= Parbati Sankar Roy Choudhury =

Parbati Sankar Roy Choudhury (Rai Parvatisankara Chaudhuri), (1853–1918) was the zamindar of Teota (now in Manikganj District, Bangladesh) and a philanthropic landholder.

== Early life ==
Choudhury was born in 1853, and was the elder son of Joy Sankar Choudhuri of the Teota zamindars, who were one of the well-known zamindars of Bengal. Their ancestral surname was Dasgupta (Dash-sharma). He studied at the Hindu School, Kolkata but never completed his education as he was managing the zamidari estate.

== Career ==
Sankar was an active member of the British Indian Association, the Indian Association, the Indian National Congress, and the Dacca district board. He was also one of the founders of the Indian Industrial Association, which was set up to promote the material and economic development of the region. As part of the economic reconstruction programme, Parbati Sankar attempted to make use of the material raw resources available within the Teota zamindari (in Goalondo, Faridpur and elsewhere). His name is also associated with the formulation of a concrete and detailed plan (1890s) of extension of the railways to Manikganj, linking it up with the town of Dacca on the east and the river port of Goalando on the west.

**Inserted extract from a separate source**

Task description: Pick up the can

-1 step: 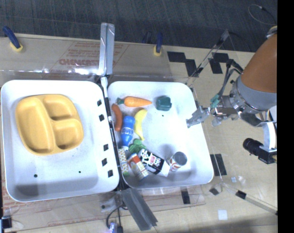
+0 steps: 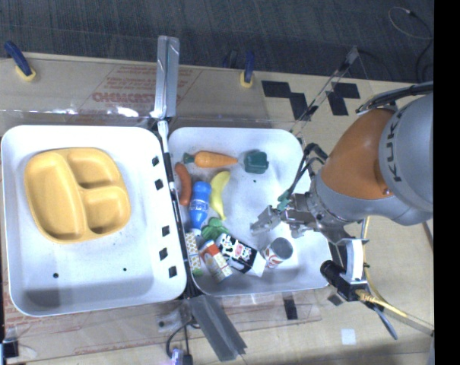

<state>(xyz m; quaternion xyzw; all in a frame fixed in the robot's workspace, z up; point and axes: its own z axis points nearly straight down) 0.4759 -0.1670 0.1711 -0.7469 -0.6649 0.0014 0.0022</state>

Sankar is best remembered, however, for pioneering the 'dharmagola' system of co-operative grain banking, intended to alleviate scarcity and resulting famine. He founded the grain banks with his cousin Raja Shyama Sankar Ray. 'Dharmagolas' or grain banks were established at various places within the Teota Estate and elsewhere in Dinajpur and the system was a success. These grain banks were registered as formal co-operative societies in the second decade of the 20th century. Parbati Sankar wrote a number of articles in which he not only outlined the basic features of the 'dharmagola' system, but also clearly brought out its many virtues and advantages. He spoke on the "Indebtedness of the Bengal peasantry" at an annual session of the Congress (INC) in the early 1900s. He was a member of the Dhaka District Board. He had attempted to convince the British colonial administration of the importance creating a rail line from Dhaka to Manikganj unsuccessfully.

== Death ==
Sankar was honoured with the Kaisar-i-Hind Medal in 1912. He died in Calcutta in 1918.